Bei der Frage nach der kirchlichen Hierarchie des Mittelalters kommt man mit unseren heutigen Vorstellungen von Hierarchie nicht viel weiter. Als geradezu archetypische Institution des Mittelalters lässt sich die Kirche (wie annähernd vergleichbare Korporationen auch) nur sehr schwer in unser Bild einer relativ klaren Ordnung, von klaren Abgrenzungen von Kompetenzen, von Rechten, von Entscheidungsstrukturen einordnen. Wie alle mittelalterlichen Institutionen funktionierte die Kirche in einem bunten, uns gelegentlich chaotisch erscheinenden Mit-, Neben-, Unter- und Übereinander von Personen und Korporationen, die alle irgendwie die Interessen der Kirche vertraten und dabei miteinander und gegeneinander agierten, Kontakte knüpften und Feindschaften ausfochten, Machtspielchen und Intrigen nicht abgeneigt waren und dennoch in ihrer Gesamtheit irgendwie handlungsfähig waren. Auch die unvergleichliche Komplexität der Kirche und ihre nicht geringe Aufgabe in der Welt dürften dieses vielfältige Treiben nicht gerade gemildert haben.
Eine allgemeingültige Hierarchie dieser mittelalterlichen Kirche (abgesehen von der ganz groben Schablone Papst oben, Bischöfe in der Mitte, Pfarrklerus unten) wird nicht aufzustellen sein.
Werfen wir doch einmal einen Blick auf ein paar Einzelbeispiele:
Der Papst stand als Kirchenvater an der Spitze der Kirchenhierarchie, als geistliches Oberhaupt der gesamten Christenheit (in eigenem Anspruch gerne auch als universelles Oberhaupt der gesamten Christenheit). So weit, so klar. Aber selbst diese einfache Aussage ist schon problematisch. Was ist mit den Schismen? Wer war da das tatsächliche Oberhaupt, dem die Loyalität zu schulden war? Und selbst wenn man die Schismen einmal außen vorlässt, dann gab es immer noch den Konziliarismus: Keineswegs dem Papst, sondern einer allgemeinen Kirchenversammlung kam die Leitung der Christenheit zu.

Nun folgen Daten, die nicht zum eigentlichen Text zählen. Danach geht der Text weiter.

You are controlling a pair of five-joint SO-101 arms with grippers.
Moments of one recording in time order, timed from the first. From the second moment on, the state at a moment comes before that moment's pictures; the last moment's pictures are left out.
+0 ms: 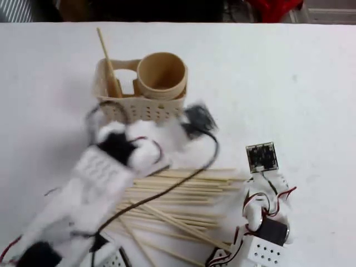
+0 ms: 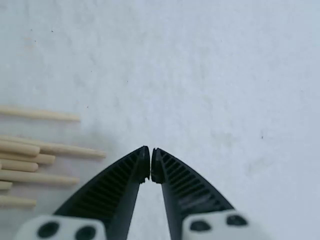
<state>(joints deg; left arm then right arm) 29.7 -25.8 29.0 76.7 -32.9 16.6 -102.0 96.5 60.7 32.3</state>
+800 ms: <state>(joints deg) 35.6 15.5 17.8 57.4 -40.3 16.6 -102.0 96.5 60.7 32.3</state>
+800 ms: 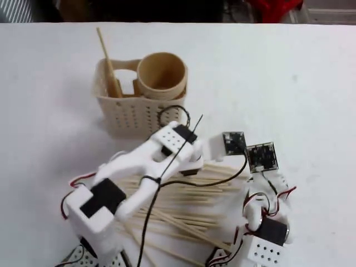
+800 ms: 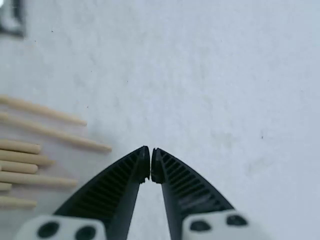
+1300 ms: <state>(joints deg) 35.7 21.5 12.0 60.8 -40.6 16.6 -102.0 96.5 60.7 32.3</state>
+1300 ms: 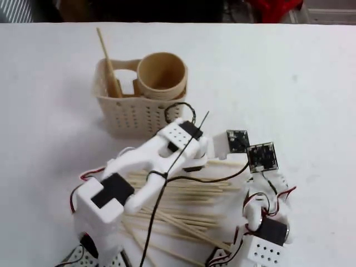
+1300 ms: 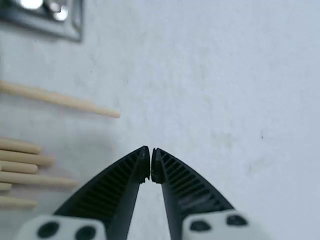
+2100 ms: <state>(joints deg) 33.5 -10.0 12.1 77.4 -32.3 16.6 -102.0 96.5 60.7 32.3</state>
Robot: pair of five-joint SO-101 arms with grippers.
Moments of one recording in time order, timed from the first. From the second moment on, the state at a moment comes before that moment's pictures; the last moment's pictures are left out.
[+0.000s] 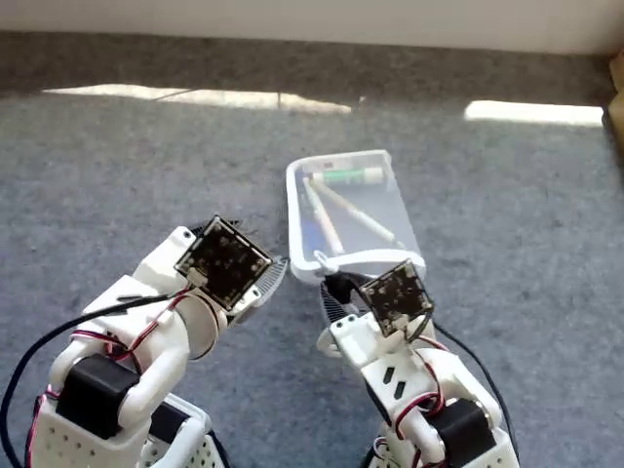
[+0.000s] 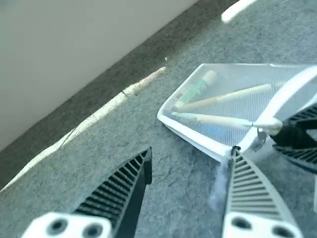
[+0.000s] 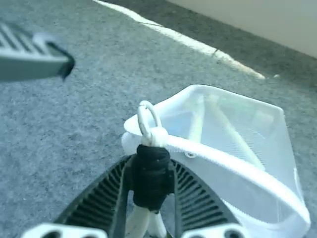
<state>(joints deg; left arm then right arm) 19.0 -72.7 42.8 69.1 -17.5 -31.4 -103.2 74.5 60.5 7.4</state>
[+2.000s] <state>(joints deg) 33.5 -59.2 70.6 24.4 -29.0 -29.4 -104.7 62.3 72.5 7.4</state>
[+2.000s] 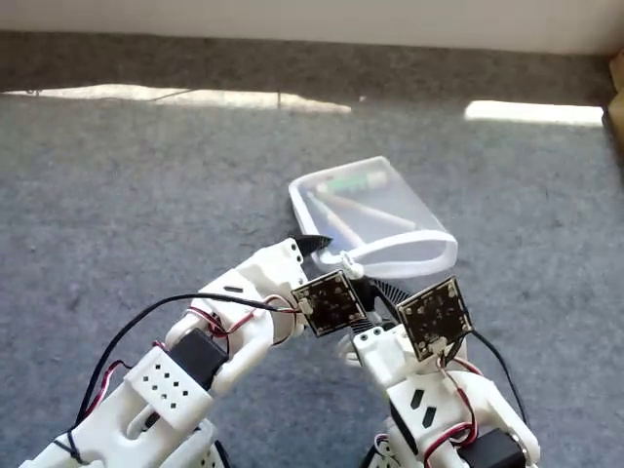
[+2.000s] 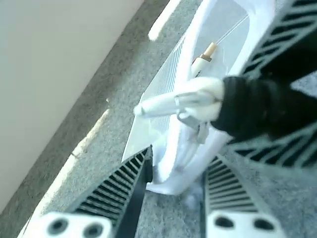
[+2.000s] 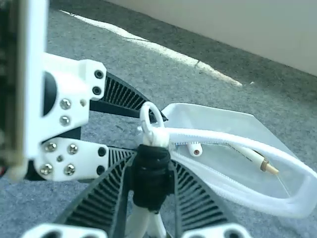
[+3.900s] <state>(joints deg) 25.4 -104.3 75.5 58.2 -30.3 4.0 -104.7 74.3 41.5 7.6</state>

Und von den Kardinälen, die den Papst zu wählen hatten, was eine gewisse Abhängigkeitssituation mit sich bringt, will ich gar nicht anfangen...
So geht es dann weiter: Bischöfe waren ihren Domkapiteln verpflichtet, ohne die sie kaum handlungsfähig waren. Zwar waren sie die personelle Spitze ihres Bistums, doch im Territorium selber waren es die Archidiakone (als Träger bischöflicher Gerichtsbarkeit), die zumeist das Sagen hatten. Adelige Patronatsherren oder traditionelle Exemptionsrechte verhinderten weiterhin einen Zugriff auf den einzelnen Pfarrklerus. Und wenn ein Bischof gar einmal mehrer Bistümer in seiner Hand vereinte, dann waren es schnell seine Amtsvertreter vor Ort, die sich flugs die Rechte des woanders weilenden Bischofs anmaßten.
Auch in den Orden sah es nicht anders aus. Zwar existierte der "Gehorsam" als eine der drei mönchischen Grundtugenden, aber der bezog sich rein rechtlich gesehen in erster Linie auf den Abt und niemand anderen. Außerhalb der Klostermauern waren Hierarchien wenig geregelt und die Feindschaften bestimmter Orden untereinander sprechen da sicherlich Bände. Nimmt man jetzt noch dazu, dass manche Klöster noch einmal eine übergeordnete Organisationsform (Kongregation) entwickelten, dann wird auch hier wieder der Rahmen einer simplen Hierarchie, eines einfachen Oben-Unten, gesprengt.
Kommen dann noch Legaten, Inquisitoren, städtischer und adeliger Klerus, Landeskirchenwesen, Eigenkirchenwesen, die Unterscheidung von Amtsgewalt und Titulargewalt und all die tausend anderen Formen mittelalterlicher Kirchlichkeit dazu, dann wird das Gesamtsystem Kirche sehr schnell nahezu undurchschaubar.
Eine einfache Hierarchie lässt sich dazu einfach nicht aufstellen.
pinafore schrieb:
ergibt sich daraus nicht eine gefährliche Situation
Eine gefährliche Situation? Vielleicht. Eine typisch mittelalterliche Situation? Auf jeden Fall!
P.S.: Zur Prälatinnen-Frage: Der Begriff
praelatissa für Äbtissinen findet sich in offiziellen Schriftstücken der kirchlichen Administration. Einmalig war er daher keineswegs.